这时,文可掬也虚弱地扶着内门过来了,修缮过程不好受,她满脸风霜,实在说不出那声谢,只向经生微微颔首,挥袖收回了本物。
前烟费了半身灵力,不知怎么还能维持那副活力满满的状态,颇有余裕去教训文可掬,“你下次还是少把本物放出来,再来一次,可没那么好修了。”
那边的悬钩子见瓷仙消失了,便知文可掬能行动了,事情完满解决,她便收敛了一天以来的无理取闹,正经地跟经生道别,“这次谢谢了,回见。”
文可掬看也不看仍在喋喋不休的前烟,嘭的一声关上了后院外门。
“啧啧啧。”前烟对客人的态度摇摇头,“这生意做得可真不值。
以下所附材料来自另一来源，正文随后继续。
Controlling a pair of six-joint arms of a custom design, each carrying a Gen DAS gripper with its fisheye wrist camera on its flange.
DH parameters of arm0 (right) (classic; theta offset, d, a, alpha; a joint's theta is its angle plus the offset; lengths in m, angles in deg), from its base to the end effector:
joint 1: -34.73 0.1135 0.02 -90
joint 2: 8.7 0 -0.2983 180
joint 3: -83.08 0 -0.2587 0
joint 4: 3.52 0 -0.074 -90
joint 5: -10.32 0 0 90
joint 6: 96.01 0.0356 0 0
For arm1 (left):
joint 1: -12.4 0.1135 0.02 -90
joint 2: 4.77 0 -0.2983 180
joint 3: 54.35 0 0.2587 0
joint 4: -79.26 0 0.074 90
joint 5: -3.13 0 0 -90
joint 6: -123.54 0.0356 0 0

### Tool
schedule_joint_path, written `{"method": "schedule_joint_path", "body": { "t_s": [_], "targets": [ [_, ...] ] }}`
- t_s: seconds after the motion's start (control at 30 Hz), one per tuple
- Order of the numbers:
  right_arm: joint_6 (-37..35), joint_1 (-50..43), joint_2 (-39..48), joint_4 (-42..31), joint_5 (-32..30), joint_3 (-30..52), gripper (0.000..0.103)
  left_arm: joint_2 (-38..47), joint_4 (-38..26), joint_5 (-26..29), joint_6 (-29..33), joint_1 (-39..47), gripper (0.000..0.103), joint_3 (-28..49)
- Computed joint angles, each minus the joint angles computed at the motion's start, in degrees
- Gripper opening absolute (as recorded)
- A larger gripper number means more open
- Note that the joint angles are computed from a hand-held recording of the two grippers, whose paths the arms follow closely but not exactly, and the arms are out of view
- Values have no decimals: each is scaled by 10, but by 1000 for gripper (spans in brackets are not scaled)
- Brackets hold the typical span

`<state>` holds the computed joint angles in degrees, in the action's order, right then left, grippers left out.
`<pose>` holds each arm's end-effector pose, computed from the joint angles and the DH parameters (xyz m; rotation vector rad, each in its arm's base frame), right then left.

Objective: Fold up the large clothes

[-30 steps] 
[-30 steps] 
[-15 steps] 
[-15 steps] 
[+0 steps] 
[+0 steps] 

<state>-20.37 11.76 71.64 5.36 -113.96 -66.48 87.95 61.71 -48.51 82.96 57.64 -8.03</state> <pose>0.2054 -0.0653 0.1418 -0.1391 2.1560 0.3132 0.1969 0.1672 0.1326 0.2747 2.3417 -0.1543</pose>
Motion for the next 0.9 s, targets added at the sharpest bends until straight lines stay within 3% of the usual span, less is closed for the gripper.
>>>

”
“你又不是今天才知道。”恢复了些许力气的经生打开了剩下的几个包装盒,东挑一口炒粉,西嗦一口奶茶,“记得记账,之后找收撰人报销。”
前烟快言快语地推卸道:“这是你的工作。”
经生想了想,悲哀地发现前烟是对的,只好咽下一口烤肉,痛苦地应下了。
这单生意算是过了,经生还以为能休息几天,没承想,隔天一大早就被窸窸窣窣的谈话声吵醒了。
是前烟在压低声音问诊。
“你大致描述下伤势。”
“嗯,被瓷片割破了灵体?那就这两种药粉吧,一种疗伤,另一种补灵。”
“你真的不能把伤者带过来让我看看吗?这样才能开出对症的方子……”
“好好好,我不强求,你先把药带回去试试,别把我这里给掀了,等会儿经生起床要跟我抗议了。”
今日的首次来客听起来像是非法交易。